**Task directions:** Everything in the data below is to be reproduced without any deviation.

↓

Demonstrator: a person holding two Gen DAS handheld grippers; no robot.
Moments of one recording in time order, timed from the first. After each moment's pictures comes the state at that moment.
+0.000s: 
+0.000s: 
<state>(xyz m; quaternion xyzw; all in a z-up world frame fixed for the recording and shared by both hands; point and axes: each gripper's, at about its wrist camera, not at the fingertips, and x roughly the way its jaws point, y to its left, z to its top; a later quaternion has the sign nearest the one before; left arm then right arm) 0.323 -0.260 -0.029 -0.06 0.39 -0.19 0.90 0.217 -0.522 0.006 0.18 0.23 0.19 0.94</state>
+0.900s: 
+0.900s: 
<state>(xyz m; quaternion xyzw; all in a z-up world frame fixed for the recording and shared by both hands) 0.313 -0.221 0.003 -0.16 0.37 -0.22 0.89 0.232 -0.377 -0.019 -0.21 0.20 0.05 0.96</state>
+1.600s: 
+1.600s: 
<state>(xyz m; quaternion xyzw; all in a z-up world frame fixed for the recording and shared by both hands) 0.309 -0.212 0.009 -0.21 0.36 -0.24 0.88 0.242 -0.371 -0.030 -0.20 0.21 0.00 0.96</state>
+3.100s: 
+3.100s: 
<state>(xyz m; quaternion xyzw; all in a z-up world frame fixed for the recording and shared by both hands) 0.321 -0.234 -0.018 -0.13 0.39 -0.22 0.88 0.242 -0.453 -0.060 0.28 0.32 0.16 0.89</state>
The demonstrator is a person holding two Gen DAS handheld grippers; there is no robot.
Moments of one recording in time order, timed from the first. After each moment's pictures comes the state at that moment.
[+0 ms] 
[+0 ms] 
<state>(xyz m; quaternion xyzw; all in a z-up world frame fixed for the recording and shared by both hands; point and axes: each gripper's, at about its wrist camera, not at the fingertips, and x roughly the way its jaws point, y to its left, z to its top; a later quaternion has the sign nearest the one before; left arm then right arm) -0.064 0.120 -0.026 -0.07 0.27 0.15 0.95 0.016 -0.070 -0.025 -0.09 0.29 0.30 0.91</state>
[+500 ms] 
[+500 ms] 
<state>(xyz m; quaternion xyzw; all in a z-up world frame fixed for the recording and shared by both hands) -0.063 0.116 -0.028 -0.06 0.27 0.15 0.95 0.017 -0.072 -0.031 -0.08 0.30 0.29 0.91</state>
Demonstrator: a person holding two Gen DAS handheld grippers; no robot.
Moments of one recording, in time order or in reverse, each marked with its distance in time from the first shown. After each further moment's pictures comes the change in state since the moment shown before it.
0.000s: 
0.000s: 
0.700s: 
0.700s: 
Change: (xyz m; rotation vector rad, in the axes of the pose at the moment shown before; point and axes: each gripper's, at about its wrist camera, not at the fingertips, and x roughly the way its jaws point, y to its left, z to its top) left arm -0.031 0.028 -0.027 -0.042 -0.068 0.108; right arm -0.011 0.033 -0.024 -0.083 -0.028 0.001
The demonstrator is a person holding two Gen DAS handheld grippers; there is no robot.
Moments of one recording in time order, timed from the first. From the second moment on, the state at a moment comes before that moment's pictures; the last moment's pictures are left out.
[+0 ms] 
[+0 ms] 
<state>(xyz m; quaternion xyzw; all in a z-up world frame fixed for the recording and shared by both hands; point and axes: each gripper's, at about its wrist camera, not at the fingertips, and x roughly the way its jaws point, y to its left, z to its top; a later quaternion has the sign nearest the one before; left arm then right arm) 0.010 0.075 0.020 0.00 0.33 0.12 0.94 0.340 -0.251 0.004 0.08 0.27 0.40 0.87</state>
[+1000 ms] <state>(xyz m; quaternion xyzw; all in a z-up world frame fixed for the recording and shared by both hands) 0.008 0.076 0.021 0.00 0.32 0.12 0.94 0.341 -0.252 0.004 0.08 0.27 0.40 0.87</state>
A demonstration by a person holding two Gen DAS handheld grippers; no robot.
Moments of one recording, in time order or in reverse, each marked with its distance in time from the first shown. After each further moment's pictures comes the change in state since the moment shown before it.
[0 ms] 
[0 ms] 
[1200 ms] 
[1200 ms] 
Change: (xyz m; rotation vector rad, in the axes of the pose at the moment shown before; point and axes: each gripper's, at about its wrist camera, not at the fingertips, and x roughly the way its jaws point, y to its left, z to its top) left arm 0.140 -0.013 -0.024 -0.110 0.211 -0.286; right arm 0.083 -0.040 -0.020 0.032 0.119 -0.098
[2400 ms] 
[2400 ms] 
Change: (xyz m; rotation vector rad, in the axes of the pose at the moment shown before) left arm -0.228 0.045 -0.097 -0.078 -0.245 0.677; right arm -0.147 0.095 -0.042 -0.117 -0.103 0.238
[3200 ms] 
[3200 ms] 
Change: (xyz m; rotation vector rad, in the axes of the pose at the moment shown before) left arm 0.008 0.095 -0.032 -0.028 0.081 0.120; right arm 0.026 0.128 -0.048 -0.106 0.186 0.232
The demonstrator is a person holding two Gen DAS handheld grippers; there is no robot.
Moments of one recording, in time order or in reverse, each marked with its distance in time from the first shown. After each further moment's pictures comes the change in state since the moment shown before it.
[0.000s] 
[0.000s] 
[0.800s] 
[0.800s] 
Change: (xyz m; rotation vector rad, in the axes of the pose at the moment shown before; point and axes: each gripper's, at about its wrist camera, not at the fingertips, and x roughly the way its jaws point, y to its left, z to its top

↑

**Expected answer:**
Demonstrator: a person holding two Gen DAS handheld grippers; no robot.
Moments of one recording in time order, timed from the first. After each moment's pictures comes the state at that moment.
+0.000s: 
+0.000s: 
<state>(xyz m; quaternion xyzw; all in a z-up world frame fixed for the recording and shared by both hands; point and axes: each gripper's, at about its wrist camera, not at the fingertips, and x roughly the way its jaws point, y to its left, z to its top; a later quaternion has the sign nearest the one before; left arm then right arm) 0.323 -0.260 -0.029 -0.06 0.39 -0.19 0.90 0.217 -0.522 0.006 0.18 0.23 0.19 0.94</state>
+0.900s: 
+0.900s: 
<state>(xyz m; quaternion xyzw; all in a z-up world frame fixed for the recording and shared by both hands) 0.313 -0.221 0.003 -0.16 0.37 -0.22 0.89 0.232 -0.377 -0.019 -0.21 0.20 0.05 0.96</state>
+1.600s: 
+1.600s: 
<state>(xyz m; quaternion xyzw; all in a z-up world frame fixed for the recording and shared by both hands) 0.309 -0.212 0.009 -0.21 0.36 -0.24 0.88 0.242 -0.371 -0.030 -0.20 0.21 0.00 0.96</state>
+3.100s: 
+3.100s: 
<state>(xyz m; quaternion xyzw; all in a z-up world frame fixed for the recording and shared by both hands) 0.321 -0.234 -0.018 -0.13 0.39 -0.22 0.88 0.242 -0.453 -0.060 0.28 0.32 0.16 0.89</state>
The demonstrator is a person holding two Gen DAS handheld grippers; there is no robot.
Moments of one recording in time order, timed from the first. After each moment's pictures comes the state at that moment.
[+0 ms] 
[+0 ms] 
<state>(xyz m; quaternion xyzw; all in a z-up world frame fixed for the recording and shared by both hands; point and axes: each gripper's, at about its wrist camera, not at the fingertips, and x roughly the way its jaws point, y to its left, z to its top; a later quaternion has the sign nearest the one before; left arm then right arm) -0.064 0.120 -0.026 -0.07 0.27 0.15 0.95 0.016 -0.070 -0.025 -0.09 0.29 0.30 0.91</state>
[+500 ms] 
[+500 ms] 
<state>(xyz m; quaternion xyzw; all in a z-up world frame fixed for the recording and shared by both hands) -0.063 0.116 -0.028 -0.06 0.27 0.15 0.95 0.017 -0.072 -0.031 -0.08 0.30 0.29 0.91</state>
Demonstrator: a person holding two Gen DAS handheld grippers; no robot.
Moments of one recording, in time order or in reverse, each marked with its distance in time from the first shown. After each further moment's pictures comes the change in state since the moment shown before it.
0.000s: 
0.000s: 
0.700s: 
0.700s: 
Change: (xyz m; rotation vector rad, in the axes of the pose at the moment shown before; point and axes: each gripper's, at about its wrist camera, not at the fingertips, and x roughly the way its jaws point, y to its left, z to its top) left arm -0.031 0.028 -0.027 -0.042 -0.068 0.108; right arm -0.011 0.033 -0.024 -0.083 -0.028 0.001
The demonstrator is a person holding two Gen DAS handheld grippers; there is no robot.
Moments of one recording in time order, timed from the first. From the second moment on, the state at a moment comes before that moment's pictures; the last moment's pictures are left out.
[+0 ms] 
[+0 ms] 
<state>(xyz m; quaternion xyzw; all in a z-up world frame fixed for the recording and shared by both hands; point and axes: each gripper's, at about its wrist camera, not at the fingertips, and x roughly the way its jaws point, y to its left, z to its top; a later quaternion has the sign nearest the one before; left arm then right arm) 0.010 0.075 0.020 0.00 0.33 0.12 0.94 0.340 -0.251 0.004 0.08 0.27 0.40 0.87</state>
[+1000 ms] <state>(xyz m; quaternion xyzw; all in a z-up world frame fixed for the recording and shared by both hands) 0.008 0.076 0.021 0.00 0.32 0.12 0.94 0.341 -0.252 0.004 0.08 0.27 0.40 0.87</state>
A demonstration by a person holding two Gen DAS handheld grippers; no robot.
Moments of one recording, in time order or in reverse, each marked with its distance in time from the first shown. After each further moment's pictures comes the change in state since the moment shown before it.
[0 ms] 
[0 ms] 
[1200 ms] 
[1200 ms] 
Change: (xyz m; rotation vector rad, in the axes of the pose at the moment shown before; point and axes: each gripper's, at about its wrist camera, not at the fingertips, and x roughly the way its jaws point, y to its left, z to its top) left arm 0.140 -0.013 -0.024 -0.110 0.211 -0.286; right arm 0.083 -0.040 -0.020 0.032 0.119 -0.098
[2400 ms] 
[2400 ms] 
Change: (xyz m; rotation vector rad, in the axes of the pose at the moment shown before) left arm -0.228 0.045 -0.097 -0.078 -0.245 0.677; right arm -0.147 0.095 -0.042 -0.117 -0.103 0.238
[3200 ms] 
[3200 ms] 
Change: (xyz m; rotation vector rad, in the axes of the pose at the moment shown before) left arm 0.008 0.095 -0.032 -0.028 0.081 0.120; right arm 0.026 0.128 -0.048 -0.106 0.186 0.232
The demonstrator is a person holding two Gen DAS handheld grippers; there is no robot.
Moments of one recording, in time order or in reverse, each marked with its distance in time from the first shown. After each further moment's pictures comes the change in state since the moment shown before it.
[0.000s] 
[0.000s] 
[0.800s] 
[0.800s] 
Change: (xyz m; rotation vector rad, in the axes of the pose at the moment shown before; point and axes: each gripper's, at about its wrist camera, not at the fingertips, and x roughly the way its jaws point, y to its left, z to its top

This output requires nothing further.